In February, Daniel Romein, a member of the Bellingcat team, published a new report on MH17. His conclusion was that the man whose telephone was tapped by the Ukrainian Security Service on 17 July 2014 was involved in the transport of the Buk missile launcher that downed MH17. His name was Sergey Nikolaevich Dubinsky, nicknamed ‘Khmuryi’. In July 2014 Dubinsky had been a Russian war veteran and a colonel. He had taken up arms in the Soviet–Afghan war and later in Chechnya, and later again served in the 22nd Spetsnaz brigade. Investigators claimed that Dubinsky had later been expelled from the ranks of the pro-Russian militants for alleged financial crimes.

This was the first time that a Russian had actually been named and identified as being connected to the MH17 downing. It had always been the general assumption that the pro-Russian separatists had been responsible. The independent Russian newspaper Novaya Gazeta also confirmed that the voice on the recorded tape was that of the former Russian colonel Sergey Dubinsky. His voice had been recognised by a former soldier who had fought alongside Dubinsky in the Russian war in Afghanistan in the eighties. The former comrade-in-arms who had given the interview, Serhiy Tiunov, said that he did not believe Dubinsky was the main culprit. ‘He is the key witness, but not the killer. And also, he is my colleague. I want him to stay alive. I think he didn’t press the button of that Buk, only coordinated its transportation.’ Dubinsky himself was quoted as saying ‘the bastards in Moscow’ were responsible for the tragedy. Official Moscow sources dismissed the tapes with Dubinsky’s voice as ‘internet fakes’.

In February the Dutch investigators were still trying to make sense of the Russian radar data.

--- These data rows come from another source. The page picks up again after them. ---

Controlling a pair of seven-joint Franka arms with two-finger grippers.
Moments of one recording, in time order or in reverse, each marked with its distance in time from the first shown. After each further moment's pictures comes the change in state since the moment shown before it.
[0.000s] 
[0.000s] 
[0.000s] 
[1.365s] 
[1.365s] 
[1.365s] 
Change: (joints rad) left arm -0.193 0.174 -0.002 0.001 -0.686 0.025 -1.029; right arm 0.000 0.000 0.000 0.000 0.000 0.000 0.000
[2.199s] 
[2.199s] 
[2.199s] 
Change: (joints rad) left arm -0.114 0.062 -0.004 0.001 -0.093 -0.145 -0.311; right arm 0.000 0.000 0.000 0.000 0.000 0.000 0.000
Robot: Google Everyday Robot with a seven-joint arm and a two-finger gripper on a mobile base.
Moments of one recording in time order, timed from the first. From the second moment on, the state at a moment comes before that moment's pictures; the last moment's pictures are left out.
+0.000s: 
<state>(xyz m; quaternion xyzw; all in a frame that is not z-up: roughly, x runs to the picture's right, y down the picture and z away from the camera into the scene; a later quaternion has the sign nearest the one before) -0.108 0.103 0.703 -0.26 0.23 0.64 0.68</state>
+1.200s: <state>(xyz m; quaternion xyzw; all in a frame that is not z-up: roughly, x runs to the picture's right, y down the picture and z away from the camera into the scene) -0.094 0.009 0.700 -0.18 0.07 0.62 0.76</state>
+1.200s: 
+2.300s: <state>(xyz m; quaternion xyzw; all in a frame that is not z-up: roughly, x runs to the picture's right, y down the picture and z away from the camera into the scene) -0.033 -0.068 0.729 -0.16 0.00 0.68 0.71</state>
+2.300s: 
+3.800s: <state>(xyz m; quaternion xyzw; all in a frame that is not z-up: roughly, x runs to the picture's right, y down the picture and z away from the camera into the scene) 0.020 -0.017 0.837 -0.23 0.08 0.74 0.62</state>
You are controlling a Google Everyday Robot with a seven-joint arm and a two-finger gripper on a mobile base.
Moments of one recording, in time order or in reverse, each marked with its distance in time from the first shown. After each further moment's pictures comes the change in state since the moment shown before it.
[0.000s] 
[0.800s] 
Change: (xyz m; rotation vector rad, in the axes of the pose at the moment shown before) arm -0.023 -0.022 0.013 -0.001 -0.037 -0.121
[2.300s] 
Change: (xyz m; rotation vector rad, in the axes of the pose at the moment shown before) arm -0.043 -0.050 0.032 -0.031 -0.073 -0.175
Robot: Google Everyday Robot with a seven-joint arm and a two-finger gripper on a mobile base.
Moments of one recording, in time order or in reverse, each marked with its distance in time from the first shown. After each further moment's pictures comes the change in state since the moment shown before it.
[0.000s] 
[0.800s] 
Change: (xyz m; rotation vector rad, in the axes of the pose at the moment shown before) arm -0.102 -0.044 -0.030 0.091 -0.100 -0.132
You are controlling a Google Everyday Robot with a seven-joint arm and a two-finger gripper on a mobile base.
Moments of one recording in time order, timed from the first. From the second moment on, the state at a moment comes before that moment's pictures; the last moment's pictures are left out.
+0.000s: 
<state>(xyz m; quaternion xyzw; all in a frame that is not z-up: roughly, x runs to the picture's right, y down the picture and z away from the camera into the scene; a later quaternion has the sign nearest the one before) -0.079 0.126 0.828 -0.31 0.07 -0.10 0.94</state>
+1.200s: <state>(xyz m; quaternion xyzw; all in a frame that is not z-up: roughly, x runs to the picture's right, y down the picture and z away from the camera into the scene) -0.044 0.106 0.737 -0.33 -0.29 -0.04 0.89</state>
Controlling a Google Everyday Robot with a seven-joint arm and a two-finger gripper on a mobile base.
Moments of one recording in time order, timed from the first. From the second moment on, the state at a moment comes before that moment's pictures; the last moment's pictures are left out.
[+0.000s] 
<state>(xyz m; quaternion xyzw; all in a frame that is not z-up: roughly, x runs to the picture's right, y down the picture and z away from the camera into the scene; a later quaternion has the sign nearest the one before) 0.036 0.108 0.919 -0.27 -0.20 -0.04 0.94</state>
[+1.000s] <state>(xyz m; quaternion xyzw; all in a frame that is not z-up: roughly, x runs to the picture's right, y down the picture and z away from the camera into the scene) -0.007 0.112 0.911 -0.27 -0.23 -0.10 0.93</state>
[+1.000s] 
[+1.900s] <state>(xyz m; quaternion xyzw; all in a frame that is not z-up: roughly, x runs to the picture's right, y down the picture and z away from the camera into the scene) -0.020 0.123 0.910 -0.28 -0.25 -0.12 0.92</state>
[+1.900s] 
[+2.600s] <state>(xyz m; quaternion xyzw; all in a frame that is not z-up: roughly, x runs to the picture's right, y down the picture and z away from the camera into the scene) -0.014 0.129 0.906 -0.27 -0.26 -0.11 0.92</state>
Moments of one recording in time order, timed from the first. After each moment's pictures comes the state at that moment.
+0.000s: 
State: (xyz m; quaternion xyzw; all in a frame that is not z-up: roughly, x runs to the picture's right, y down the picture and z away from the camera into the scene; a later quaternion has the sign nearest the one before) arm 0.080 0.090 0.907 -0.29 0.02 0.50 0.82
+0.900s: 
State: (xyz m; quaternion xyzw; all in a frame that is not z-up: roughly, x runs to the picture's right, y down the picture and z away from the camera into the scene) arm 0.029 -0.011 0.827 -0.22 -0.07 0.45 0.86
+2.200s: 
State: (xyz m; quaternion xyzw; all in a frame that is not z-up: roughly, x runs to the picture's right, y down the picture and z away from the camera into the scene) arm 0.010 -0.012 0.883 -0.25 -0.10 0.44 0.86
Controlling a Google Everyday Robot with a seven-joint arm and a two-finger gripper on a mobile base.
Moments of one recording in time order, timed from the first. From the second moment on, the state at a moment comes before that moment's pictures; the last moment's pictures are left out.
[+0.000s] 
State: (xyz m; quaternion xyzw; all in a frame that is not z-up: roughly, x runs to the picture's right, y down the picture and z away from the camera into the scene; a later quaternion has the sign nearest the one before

The Dutch national prosecutor’s office said ‘many uncertainties’ remained about the radar images supplied by the Russian authorities. The issues centred on the differing formats in which the radar data had been presented. It couldn’t be determined with certainty whether the images were authentic and what precisely they showed, the prosecutor claimed. The Russians were surprised that it had taken the investigators so long to acknowledge that there was a problem in deciphering the Russian data; Russia was willing and ready to help the international investigators ‘translate’ the radar data, but the Dutch had so far not requested any help and had only asked for additional data. ‘If Dutch investigators couldn’t decipher data from Russia, they could have asked for help,’ military expert Aleksandr Tazekhulakhov said. ‘The problem here is that the Dutch have attempted to keep Russian representatives out of the MH17 probe,’ he added.

Three months after Ukraine launched its allegations against Russia at the International Court of Justice in The Hague, that court said that it would not impose measures ordering Russia to stop funding and equipping pro-Russia separatists as sought in the case brought against Moscow by Ukraine. The court said it was refusing the request by Ukraine to issue a provisional measure to block what Kiev said was Russian monetary and military support for separatists in eastern Ukraine. Even if Ukraine’s other accusations were to be upheld by the ICJ, taking action on such a ruling would be a difficult matter given that the court has no means of enforcement. The MH17 was not mentioned.